A aprovação do aumento de capital do BRB nesta quarta-feira (22) contou com um empurrão decisivo da Comissão de Valores Mobiliários. No início da semana, o colegiado da autarquia rejeitou um parecer da área técnica que recomendava adiar por 30 dias a assembleia que autorizou a operação bilionária.
A assembleia foi realizada pela manhã, por videoconferência, e aprovou a proposta que permite ao Banco de Brasília captar entre 536 milhões e 8,8 bilhões por meio da emissão de novas ações.
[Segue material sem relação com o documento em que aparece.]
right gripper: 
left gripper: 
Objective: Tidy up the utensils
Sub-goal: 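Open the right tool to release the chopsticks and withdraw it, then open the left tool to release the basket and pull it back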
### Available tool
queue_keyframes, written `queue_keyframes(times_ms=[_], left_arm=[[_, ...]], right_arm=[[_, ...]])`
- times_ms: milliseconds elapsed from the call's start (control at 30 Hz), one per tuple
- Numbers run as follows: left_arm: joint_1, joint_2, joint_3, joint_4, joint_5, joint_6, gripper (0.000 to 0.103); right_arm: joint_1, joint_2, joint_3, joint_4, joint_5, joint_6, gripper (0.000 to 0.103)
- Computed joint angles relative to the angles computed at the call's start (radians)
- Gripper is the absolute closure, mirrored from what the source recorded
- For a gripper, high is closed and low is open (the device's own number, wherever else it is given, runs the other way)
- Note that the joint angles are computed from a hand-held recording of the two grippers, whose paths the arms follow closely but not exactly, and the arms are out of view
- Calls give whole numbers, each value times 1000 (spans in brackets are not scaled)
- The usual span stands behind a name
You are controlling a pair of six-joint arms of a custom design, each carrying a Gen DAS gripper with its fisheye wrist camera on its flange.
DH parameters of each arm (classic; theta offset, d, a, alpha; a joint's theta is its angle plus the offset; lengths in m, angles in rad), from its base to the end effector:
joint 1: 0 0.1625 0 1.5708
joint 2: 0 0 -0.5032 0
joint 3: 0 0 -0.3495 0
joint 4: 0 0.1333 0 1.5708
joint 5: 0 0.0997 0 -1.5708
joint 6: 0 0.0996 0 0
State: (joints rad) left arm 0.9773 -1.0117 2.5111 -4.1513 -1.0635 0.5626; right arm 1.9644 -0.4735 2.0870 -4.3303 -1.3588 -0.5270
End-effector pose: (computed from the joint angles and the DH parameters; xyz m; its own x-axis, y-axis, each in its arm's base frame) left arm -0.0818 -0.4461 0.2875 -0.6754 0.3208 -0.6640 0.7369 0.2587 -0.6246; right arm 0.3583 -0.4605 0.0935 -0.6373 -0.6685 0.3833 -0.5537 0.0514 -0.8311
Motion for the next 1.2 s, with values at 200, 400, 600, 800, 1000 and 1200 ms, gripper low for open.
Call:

A operação faz parte de um esforço para recompor o caixa da instituição após perdas bilionárias ligadas ao escândalo Banco Master.
A discussão na CVM começou a partir de um pedido da associação de empregados e aposentados do banco, a ANEABRB. O grupo não tentou barrar o aumento de capital, mas alegou que os acionistas estavam sendo chamados a votar sem acesso a informações essenciais, especialmente as demonstrações financeiras de 2025 e dados trimestrais mais recentes.
A área técnica da CVM concordou com o diagnóstico. Embora tenha reconhecido que não há proibição formal para realizar aumento de capital sem balanço atualizado, avaliou que a falta desses dados compromete a qualidade da decisão. No parecer, afirmou que a situação “prejudica substancialmente o exercício de voto dos acionistas”.
O alerta ganha peso pelo tamanho da operação. O aumento pode diluir em mais de 75% a participação de quem não acompanhar a subscrição. Sem números atualizados, os técnicos apontaram que os investidores não têm como avaliar com segurança o impacto da operação e o preço das ações. Segundo o parecer, “não é possível afirmar que o preço estaria sendo calculado refletindo a situação real da Companhia”.
Apesar disso, a recomendação técnica não prosperou. No colegiado, prevaleceu uma leitura mais restritiva do papel da CVM. O diretor João Accioly, presidente interino, argumentou que não havia base legal para o adiamento, já que nenhum acionista pediu formalmente a suspensão da assembleia.
Já a diretora Marina Copola avaliou que, mesmo com lacunas, o conjunto de informações divulgado pelo banco era suficiente para permitir a deliberação e que a CVM não deve ampliar exigências além do que está previsto na regulação.
A decisão da CVM abriu caminho para a realização da assembleia e para a aprovação do aumento de capital, considerado peça central no plano de recuperação do banco. Contudo, o sucesso da operação ainda depende da adesão dos acionistas e da capacidade do governo do Distrito Federal de aportar recursos.